* [Task directions]: What is needed is an exact copy of the data below, pictures excluded.

* [Available data]:
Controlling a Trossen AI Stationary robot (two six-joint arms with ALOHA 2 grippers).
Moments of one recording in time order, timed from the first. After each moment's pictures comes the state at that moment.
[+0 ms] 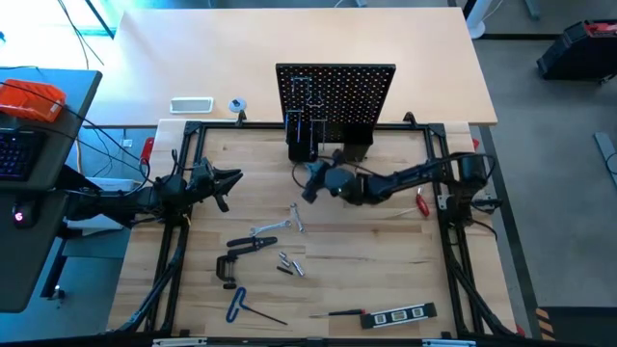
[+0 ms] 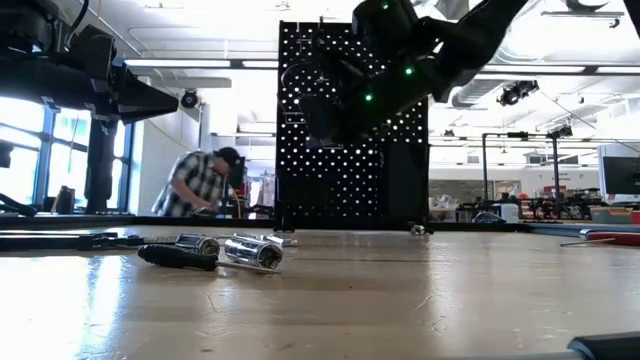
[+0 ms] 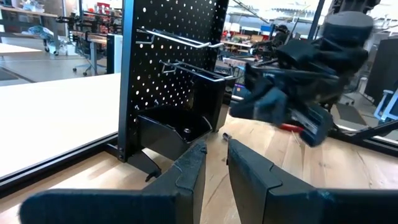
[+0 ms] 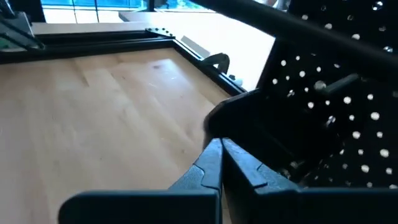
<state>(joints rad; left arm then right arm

* [Written reply]:
Controlling a Trossen AI Stationary robot (two six-joint arms with ALOHA 2 grippers).
Moments of one recording in time order, timed from the first. After each moment's pictures comes the state at that moment.
[+0 ms] 
[+0 ms] 
[+0 ms] 
[+0 ms] 
<state>(joints rad; left arm then right arm

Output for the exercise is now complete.